Among the many inaccuracies and indignities in Alessandra Stanley’s much-maligned New York Times piece on Shonda Rhimes, a line about Clair Huxtable caught my attention.

Stanley’s central thesis is that Rhimes has shattered some “angry black woman” glass ceiling in Hollywood, carving Scandal’s Olivia Pope and the main character of How to Get Away With Murder, the latest from her Shondaland production company, out of her own image.

Rhimes was as shocked as any of us to find out that she and her characters are angry black women. (Her white, oft-angry female characters are just “women,” apparently.) To prove this, Stanley compared Rhimes’s black female leads to black women on TV in the ‘70s and ‘80s — “bossy, sassy, salt-of-the earth” types like Esther Rolle’s Florida character (of Good Times and Maude). She added that Rhimes’ leading women “certainly are not as benign and reassuring as Clair Huxtable, the serene, elegant wife, mother and dedicated lawyer on The Cosby Show.”

This made me wonder if Stanley had ever even seen The Cosby Show, let alone Scandal. Clair Huxtable was not benign and reassuring. She was a badass partner in a law firm! And she taught a million young women (admittedly, through the unrealistic lens of a network sitcom) that pursuing such a demanding career and having a family were not mutually exclusive.
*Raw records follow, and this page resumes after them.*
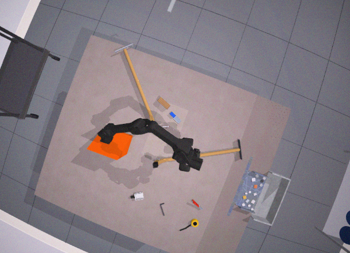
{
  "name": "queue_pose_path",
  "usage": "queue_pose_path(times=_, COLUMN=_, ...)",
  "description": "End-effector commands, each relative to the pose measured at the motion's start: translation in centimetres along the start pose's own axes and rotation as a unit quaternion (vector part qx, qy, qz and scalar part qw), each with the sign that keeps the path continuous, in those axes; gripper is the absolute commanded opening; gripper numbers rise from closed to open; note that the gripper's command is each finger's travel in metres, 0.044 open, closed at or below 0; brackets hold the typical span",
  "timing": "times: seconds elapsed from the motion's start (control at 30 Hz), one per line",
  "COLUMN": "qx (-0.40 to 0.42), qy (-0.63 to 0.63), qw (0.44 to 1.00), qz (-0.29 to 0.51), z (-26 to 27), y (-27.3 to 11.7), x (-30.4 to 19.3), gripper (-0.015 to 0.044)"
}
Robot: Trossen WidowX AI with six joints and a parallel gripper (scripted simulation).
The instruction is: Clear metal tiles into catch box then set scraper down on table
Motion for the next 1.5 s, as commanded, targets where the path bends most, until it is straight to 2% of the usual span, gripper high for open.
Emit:
queue_pose_path(times=0.0, qx=-0.002, qy=0.001, qw=1.0, qz=0.001, z=0.2, y=0.6, x=0.0, gripper=0.0)
queue_pose_path(times=1.47, qx=0.001, qy=0.01, qw=1.0, qz=0.01, z=1.1, y=9.7, x=-2.5, gripper=0.0)
Point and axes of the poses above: the point midway between the two fingers, 35 mm back from their tips, its own y axis out along the fingers, its own z axis across the jaws, x = y × z, the point moved 3 cm from there along -y, back along the fingers, and after that the axes turned 14 degrees about -y, right-handed, at the moved point
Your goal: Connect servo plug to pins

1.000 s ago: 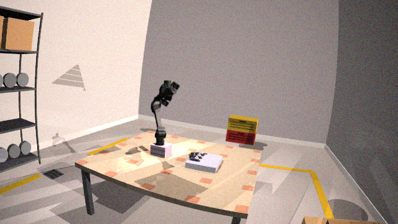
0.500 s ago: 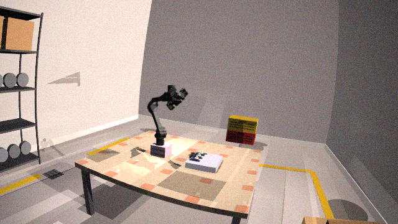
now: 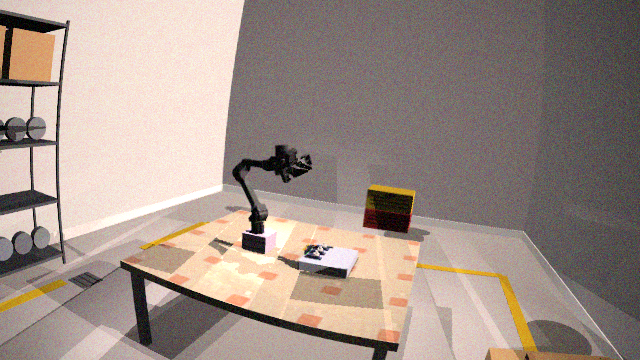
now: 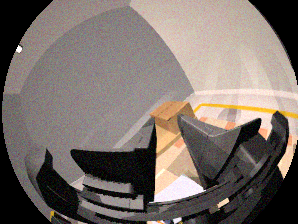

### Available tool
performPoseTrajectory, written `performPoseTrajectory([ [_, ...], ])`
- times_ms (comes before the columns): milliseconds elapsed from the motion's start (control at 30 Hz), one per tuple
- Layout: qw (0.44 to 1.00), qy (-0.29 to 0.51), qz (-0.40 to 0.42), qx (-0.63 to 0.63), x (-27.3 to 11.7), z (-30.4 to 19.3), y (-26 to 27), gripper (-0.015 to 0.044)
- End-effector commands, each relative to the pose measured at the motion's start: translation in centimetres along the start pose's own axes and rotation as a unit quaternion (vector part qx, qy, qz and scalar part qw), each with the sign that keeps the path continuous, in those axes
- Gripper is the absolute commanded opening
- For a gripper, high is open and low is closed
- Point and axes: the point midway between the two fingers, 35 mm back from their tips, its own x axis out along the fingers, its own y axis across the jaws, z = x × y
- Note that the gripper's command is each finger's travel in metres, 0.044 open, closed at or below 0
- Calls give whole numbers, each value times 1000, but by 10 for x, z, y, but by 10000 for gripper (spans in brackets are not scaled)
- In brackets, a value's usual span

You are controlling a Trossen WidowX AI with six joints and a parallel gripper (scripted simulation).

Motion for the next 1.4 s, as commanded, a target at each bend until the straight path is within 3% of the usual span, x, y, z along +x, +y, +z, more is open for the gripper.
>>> performPoseTrajectory([
  [0, 999, 14, 27, -33, 2, -16, 10, 115],
  [633, 962, 59, 173, -201, -5, -101, 70, 115],
  [1000, 931, 230, 175, -223, 23, -173, 85, 115],
  [1367, 864, 401, 167, -255, 29, -255, 95, 115],
])
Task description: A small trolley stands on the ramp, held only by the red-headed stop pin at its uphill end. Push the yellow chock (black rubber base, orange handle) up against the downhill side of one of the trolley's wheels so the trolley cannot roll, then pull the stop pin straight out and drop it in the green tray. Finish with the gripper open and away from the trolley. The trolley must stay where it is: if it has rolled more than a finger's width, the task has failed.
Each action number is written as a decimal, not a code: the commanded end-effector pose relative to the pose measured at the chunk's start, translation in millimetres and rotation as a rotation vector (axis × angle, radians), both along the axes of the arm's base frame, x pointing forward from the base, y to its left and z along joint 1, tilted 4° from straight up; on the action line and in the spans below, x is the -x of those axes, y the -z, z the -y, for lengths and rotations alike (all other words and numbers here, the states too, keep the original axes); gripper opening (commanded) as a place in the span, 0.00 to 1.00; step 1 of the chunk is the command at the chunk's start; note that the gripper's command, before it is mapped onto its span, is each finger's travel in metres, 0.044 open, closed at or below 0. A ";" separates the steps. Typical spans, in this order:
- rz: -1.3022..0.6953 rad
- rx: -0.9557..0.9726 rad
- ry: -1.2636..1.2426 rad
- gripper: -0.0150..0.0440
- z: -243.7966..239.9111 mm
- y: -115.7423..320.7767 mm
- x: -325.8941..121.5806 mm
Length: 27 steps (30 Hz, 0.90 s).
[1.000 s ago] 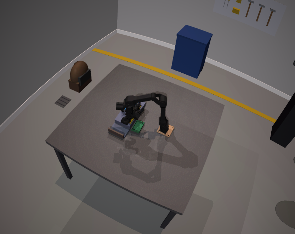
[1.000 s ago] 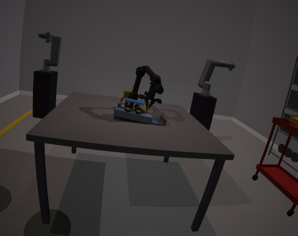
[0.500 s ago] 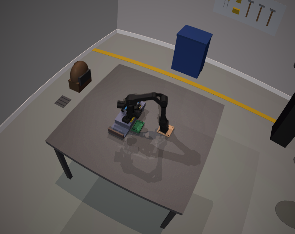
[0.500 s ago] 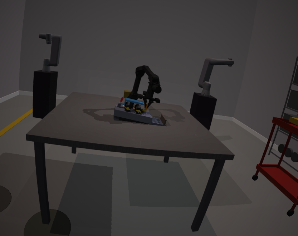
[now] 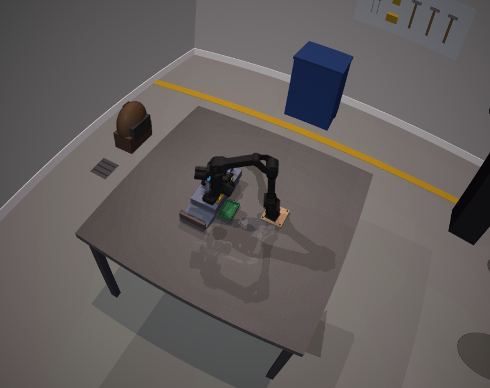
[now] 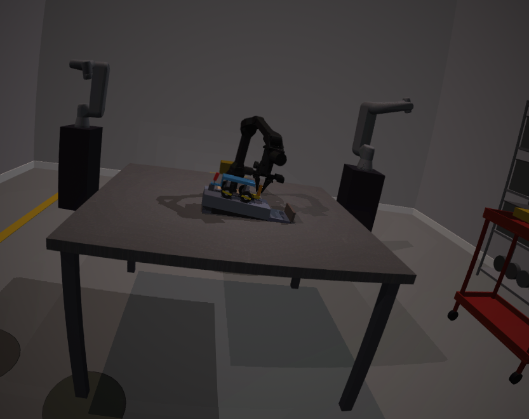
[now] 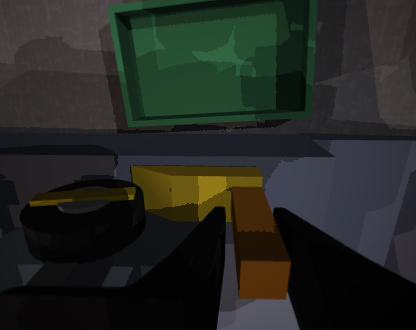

She taught me about feminism before I knew what it was. As Clair, the brilliant Phylicia Rashad ranted frequently and famously, just like Rhimes has all of her “angry black women” characters do. She was always the smartest person in the room. If Olivia Pope were a real person, she would have been inspired by Clair Huxtable. On the 30th anniversary of The Cosby Show’s premiere, it’s baffling that such an obvious connection went unnoticed. It was one of many points missed in an article that thoroughly bungled issues of race, gender, and basic TV history.

For an example of Clair’s “benign and reassuring” presence, check out the video above, in which she sets her foolish future son-in-law, Elvin, straight on gender roles.